16 0 lythronax-argestes Yes, there are theoretical upper limits on the maximum size which can be attained by any given animal group. (The below is from sauropod biomechanics researcher Heinrich Mallison at [[1]](http://www.askabiologist.org.uk/answers/viewtopic.php?pid=15164#p15164).) At a superficial level, a big animal requires a lot of sustenance for both metabolism and locomotion. In particular, metabolism gets a lot less efficient for large animals as the surface area becomes very small relative to the volume (per the square-cube law). Overheating or starvation would be problems for large animals, which would be exacerbated if the climate of the time is unfavourable (i.e. heat waves, or droughts leading to a lack of food). Then, once you get down to an animal's skeletal structure (talking about vertebrates here), the square-cube law strikes again. Of course, as an animal's volume grows, its weight grows accordingly. However, the tensile strength of muscles and bones do not scale cubically; they scale quadratically. So it becomes harder for an animal's skeletal structure to support it as it grows. Sauropod dinosaurs were really pushing it in terms of the size limit, and they "cheated" in many ways, so to speak. They have columnar limbs, which improves support, and they have bones lightened by air sacs, which reduces weight. Air sacs also alleviated the thermoregulatory problem.
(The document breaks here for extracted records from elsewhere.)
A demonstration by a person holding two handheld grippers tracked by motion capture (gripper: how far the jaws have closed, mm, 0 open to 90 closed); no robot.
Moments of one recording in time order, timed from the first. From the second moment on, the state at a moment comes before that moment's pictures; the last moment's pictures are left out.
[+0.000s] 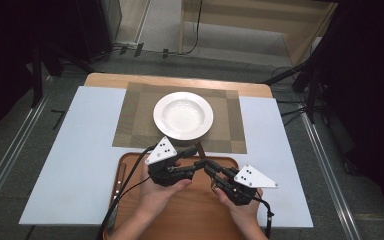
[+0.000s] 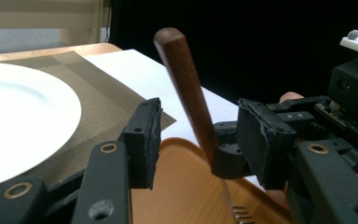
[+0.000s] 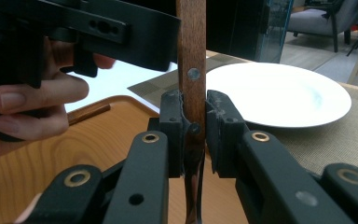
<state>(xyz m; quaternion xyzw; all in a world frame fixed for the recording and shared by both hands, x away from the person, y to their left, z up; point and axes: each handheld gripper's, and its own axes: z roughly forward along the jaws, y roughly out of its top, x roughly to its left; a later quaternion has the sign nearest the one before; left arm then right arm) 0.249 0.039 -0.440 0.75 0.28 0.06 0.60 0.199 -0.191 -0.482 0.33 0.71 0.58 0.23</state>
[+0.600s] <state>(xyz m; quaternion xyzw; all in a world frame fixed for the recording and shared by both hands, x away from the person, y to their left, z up) 0.256 0.047 -0.436 0.73 0.29 0.04 0.61 0.204 -0.189 -0.484 0.29 0.72 0.59 0.23</state>
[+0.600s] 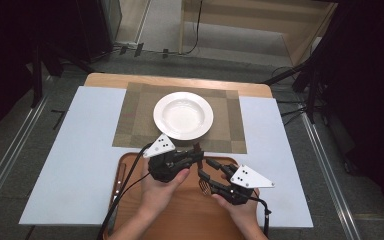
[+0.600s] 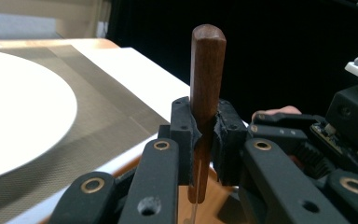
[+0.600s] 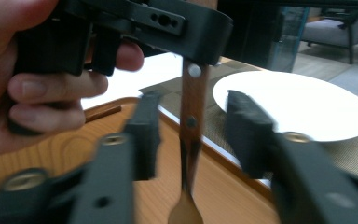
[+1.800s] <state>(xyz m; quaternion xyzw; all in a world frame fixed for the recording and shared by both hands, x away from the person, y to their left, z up) 0.253 0.119 -0.431 0.72 0.29 0.00 0.63 0.185 -0.343 -0.511 0.48 0.65 0.50 0.30</state>
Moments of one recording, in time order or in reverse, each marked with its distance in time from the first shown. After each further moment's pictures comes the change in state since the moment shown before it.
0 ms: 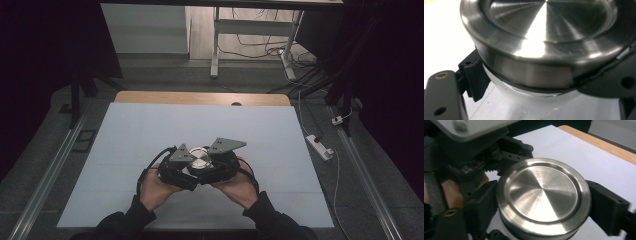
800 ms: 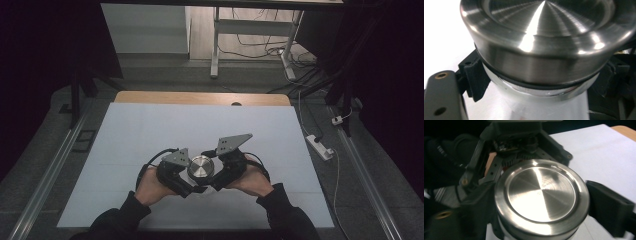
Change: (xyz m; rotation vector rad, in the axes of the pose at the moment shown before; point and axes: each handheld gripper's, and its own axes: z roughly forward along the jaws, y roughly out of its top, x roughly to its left) left arm 0.010 -0.005 -0.002 -0.041 -0.267 0.097; right arm -0.022 0.000 -0.013 0.032 0.345 -0.103
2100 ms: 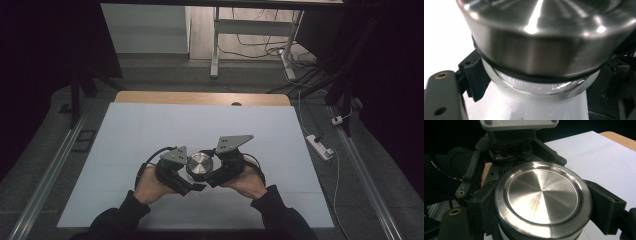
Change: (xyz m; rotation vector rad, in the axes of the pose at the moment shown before) left arm 0.004 0.000 -0.002 -0.007 -0.040 0.005; right arm 0.002 -0.001 0.004 -0.072 -0.038 0.037
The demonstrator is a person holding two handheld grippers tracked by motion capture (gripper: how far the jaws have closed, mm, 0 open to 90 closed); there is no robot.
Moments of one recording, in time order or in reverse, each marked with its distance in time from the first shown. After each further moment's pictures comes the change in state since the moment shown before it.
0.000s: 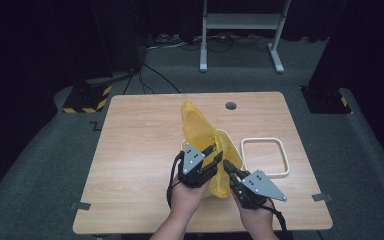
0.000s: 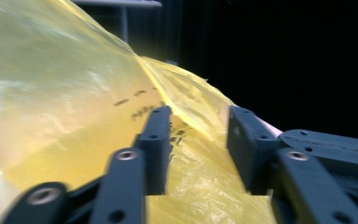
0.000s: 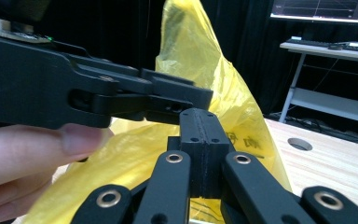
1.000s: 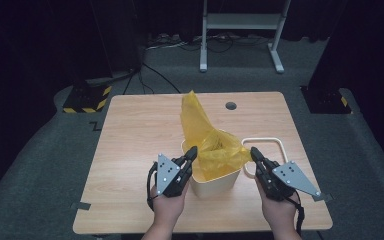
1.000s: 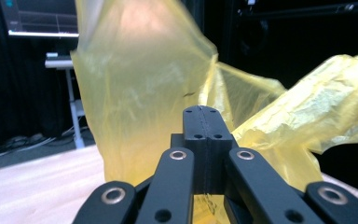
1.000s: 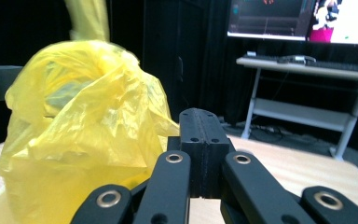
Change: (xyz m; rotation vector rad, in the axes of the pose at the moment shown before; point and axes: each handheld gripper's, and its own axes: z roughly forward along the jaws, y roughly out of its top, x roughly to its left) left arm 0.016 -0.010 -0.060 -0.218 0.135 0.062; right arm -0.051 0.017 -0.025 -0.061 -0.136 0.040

And of course their long necks are specializations for efficiently acquiring food.
2 0 the-real-apelord The base reasons from a structural POV are that: -Mass and therefore weight scales cubically so if something is made 2x bigger in size it becomes 8x heavier -But the cross-sectional area of the load bearing elements (legs for example) only increases with the square of scale so 2x bigger gives you just 4x the area to support 8x the weight so, in this example, the stress (force/area) has doubled. -All materials and structures have a limit to the amount of force/area they can sustain and at some point with increasing size will eventually fail (pancake in pure compression). In short weight grows faster than the area over which the weight has to be spread as a creature increases in size. Another limit is of course the presence of gravity, since weight only exists in a gravitational field. However it's worth noting that even in zero gravity there's limits on the size of a living thing, if that thing hopes to move, since as before mass increases cubically meaning forces required (for same acceleration) increase cubically but again those forces are spread over areas that is only growing with square of scale. There's a cool book called: "Why things don't fall down" that covers this question and lots else.
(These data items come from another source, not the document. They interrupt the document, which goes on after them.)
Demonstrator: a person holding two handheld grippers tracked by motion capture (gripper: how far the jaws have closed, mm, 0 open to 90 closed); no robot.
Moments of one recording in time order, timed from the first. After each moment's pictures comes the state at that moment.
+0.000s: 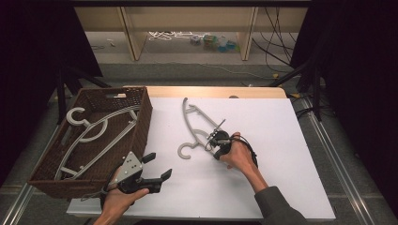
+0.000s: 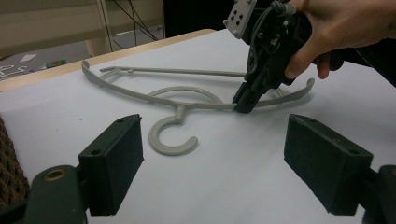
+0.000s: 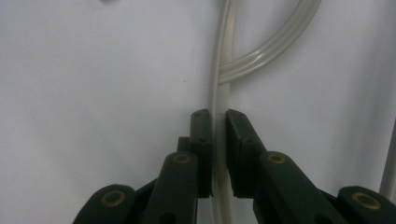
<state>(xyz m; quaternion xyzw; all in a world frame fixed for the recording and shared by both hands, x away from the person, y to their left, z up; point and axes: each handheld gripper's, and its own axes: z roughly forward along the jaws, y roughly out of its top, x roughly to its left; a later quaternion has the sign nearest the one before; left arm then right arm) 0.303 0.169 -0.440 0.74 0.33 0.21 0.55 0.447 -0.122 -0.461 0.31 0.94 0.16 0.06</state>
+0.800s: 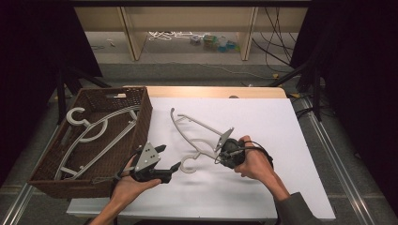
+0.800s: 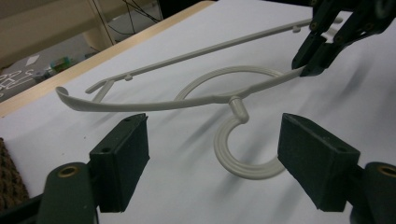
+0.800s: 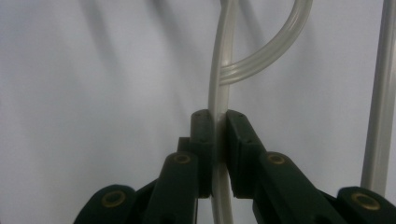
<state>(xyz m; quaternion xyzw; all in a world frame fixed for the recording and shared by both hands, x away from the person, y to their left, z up) 0.334 0.136 -0.422 0.81 0.28 0.24 0.46 0.391 -0.144 -0.411 0.18 0.97 0.16 0.09</state>
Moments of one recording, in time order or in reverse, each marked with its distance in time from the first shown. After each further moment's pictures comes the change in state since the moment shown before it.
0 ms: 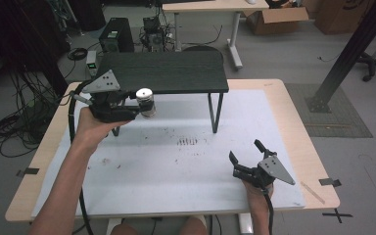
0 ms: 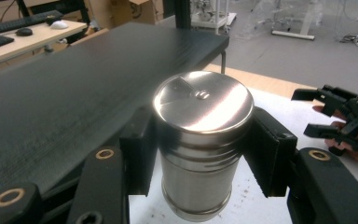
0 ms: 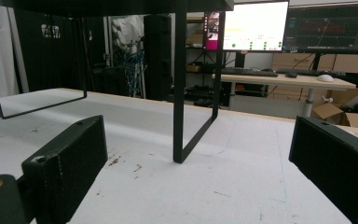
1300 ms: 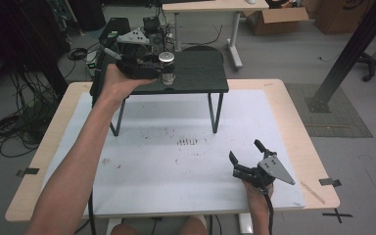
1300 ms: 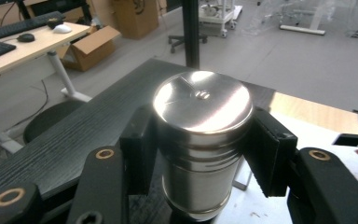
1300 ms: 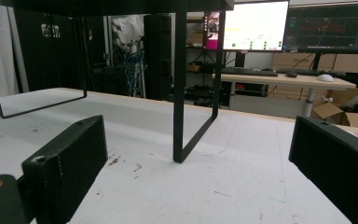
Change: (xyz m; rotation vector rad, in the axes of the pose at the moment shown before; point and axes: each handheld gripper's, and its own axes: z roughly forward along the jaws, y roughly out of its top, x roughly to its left) left arm 0.046 0.074 0.073 0.044 0.014 0.009; right arm 0.000 0.000 0.000 0.000 0.000 -0.003
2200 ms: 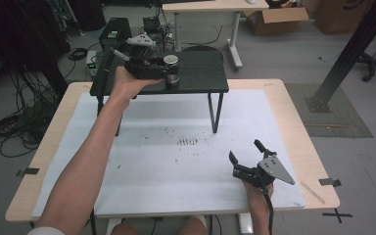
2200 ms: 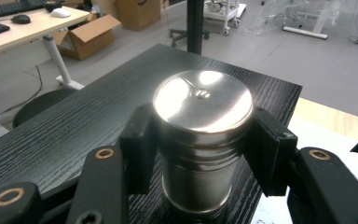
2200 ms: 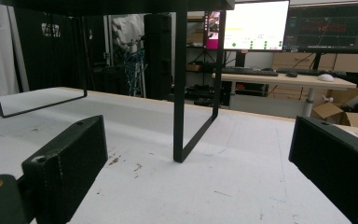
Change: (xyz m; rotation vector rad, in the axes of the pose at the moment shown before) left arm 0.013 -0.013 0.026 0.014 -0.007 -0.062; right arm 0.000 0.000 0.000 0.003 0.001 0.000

1 0 annomandaris Its mostly the square-cubed law, as anything gets bigger, its volume gets bigger a lot faster than its cross-sectional area. so if you take an animals leg, and double length/height/thickness of it, its cross-section will square, but its volume will be cubed. So basically theres a point where that animal thats getting bigger, the bone cant take the weight, and would just split apart. Also the bigger an animal gets, the bigger the problem of overheating gets, getting oxygen to areas of the body, and just how much it has to eat. Brontosaurus's were about as big as an animal can be, and if you notice they have short stubby legs that are really thick and short. and most of their size was a skinny neck and tail.
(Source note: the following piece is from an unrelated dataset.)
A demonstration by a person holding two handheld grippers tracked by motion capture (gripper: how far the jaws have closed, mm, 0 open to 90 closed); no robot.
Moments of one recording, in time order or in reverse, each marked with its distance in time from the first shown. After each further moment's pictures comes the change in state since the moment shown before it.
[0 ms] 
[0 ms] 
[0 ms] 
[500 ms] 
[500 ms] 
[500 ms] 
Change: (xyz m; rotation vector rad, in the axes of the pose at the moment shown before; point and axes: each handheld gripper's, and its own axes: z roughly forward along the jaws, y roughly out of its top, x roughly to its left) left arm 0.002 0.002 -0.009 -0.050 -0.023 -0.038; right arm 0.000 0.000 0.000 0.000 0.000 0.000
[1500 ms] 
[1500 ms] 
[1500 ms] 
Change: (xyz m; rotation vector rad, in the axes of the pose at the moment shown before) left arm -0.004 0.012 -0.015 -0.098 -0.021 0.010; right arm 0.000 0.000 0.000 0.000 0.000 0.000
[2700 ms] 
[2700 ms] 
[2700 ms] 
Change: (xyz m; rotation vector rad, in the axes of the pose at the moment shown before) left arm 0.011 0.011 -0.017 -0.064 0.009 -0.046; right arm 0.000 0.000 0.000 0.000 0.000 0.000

0 0 lbruss95 some animals were able to attain massive size due to oxygen availability at the time, with that many resources it was a viable evolutionary strategy to be huge as to avoid predation. If an environment were created with "unlimited" resources, large predators would increase in size to out compete each other. mountain sized animals didn't exist because that would have no evolutionary benefit within an individual's lifetime.